FreeCAD accesses external utilities (opencascade) to do the mathematical
calculations needed to specify a CAD design.  If you change a parameter,
for example the diameter of a hole, FreeCAD recalculates the design and
checks that the hole does not extend outside of the design.  Being able
to access opencascade at 7000Mbps vs an SATA3 drive at 6Mbps is
noticable.

I was able to install OpenBSD to the M2 nvme drive, the issue is my
BIOS, on a relatively new MoBO will not boot it.  It's mainly a problem
with the MSI bios on a relatively new motherboard and that MSI supports
begs off by saying they only support Windows.

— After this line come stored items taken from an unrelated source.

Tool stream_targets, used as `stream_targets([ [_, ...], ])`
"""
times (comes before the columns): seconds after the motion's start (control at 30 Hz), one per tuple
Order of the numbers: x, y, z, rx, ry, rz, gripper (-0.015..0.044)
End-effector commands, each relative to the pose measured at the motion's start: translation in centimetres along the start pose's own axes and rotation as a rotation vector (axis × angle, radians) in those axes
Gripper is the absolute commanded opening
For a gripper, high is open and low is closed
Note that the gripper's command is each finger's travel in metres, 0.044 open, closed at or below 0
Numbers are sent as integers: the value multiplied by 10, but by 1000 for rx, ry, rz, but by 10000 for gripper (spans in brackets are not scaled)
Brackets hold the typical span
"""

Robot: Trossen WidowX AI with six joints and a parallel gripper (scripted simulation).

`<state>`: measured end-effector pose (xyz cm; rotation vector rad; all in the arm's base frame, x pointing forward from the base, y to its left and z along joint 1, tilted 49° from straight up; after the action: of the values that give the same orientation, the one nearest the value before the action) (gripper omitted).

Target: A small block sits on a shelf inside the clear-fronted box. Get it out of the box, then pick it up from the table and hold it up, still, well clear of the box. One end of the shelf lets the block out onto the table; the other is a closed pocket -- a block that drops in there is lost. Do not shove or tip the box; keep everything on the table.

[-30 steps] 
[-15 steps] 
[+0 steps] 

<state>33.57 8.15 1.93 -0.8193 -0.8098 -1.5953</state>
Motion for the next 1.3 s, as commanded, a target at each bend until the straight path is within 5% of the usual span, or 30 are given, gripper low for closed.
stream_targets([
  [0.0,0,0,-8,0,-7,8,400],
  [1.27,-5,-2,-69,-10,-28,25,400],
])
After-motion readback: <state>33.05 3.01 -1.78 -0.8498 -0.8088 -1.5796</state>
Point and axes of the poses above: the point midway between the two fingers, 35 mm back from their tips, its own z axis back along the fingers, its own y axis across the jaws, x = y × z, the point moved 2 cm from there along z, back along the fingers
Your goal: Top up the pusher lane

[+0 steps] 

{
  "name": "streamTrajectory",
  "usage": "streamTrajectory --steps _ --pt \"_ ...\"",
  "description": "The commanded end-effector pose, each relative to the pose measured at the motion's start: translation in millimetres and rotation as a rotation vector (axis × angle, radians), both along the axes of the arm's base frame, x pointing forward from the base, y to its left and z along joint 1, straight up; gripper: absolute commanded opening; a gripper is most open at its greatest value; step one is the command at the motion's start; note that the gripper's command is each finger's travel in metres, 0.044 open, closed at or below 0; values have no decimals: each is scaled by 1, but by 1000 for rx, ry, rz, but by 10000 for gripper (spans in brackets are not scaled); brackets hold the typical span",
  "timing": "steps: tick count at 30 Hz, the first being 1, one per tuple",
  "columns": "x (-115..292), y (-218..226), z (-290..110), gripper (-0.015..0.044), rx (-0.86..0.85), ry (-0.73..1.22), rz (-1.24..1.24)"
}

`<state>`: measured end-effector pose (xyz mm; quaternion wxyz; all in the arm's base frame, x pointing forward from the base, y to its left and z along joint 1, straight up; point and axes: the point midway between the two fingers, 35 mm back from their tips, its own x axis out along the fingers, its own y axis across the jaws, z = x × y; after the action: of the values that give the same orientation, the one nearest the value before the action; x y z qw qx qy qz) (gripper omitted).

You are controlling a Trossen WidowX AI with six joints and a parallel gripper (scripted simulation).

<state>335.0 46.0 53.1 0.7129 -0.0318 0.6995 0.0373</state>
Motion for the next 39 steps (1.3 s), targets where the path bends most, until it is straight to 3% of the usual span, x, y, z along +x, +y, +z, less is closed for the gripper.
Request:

As a test, I installed Devuan to the M2 drive and the default GRUB menu
entry boots from the NVME drive.
I was trying to work around the unfriendly bios with a GRUB menuentry
that boots the M2 drive.  I ran into the problem with accessing
/etc/random.seed on hd0a.  I did try to dd if=/dev/random to
/etc/random.seed on the HD without success.

Thanks


On Apr 17, 2026: 19:52, Jan Stary wrote:
On Apr 17 08:50:17, [email protected] wrote:
I use my OpenBSD workstation for CAD drafting and the parametric
generation of CAD files should be speed up by running the faster drive.

On an MSI b840m-b board with a WD 7100 m2_2280 drive, OpenBSD installs
to the drive (sd0 option) without issue.  On the other hand, MSI's bios
does not recognize the M2_1 drive as a boot option.

If the thing that is slow is writing the actual CAD files,
have /home (or /cad or wherever you do it) on the fast nvme,
having the system installed and booting from another disk
that your BIOS recognizes as bootable.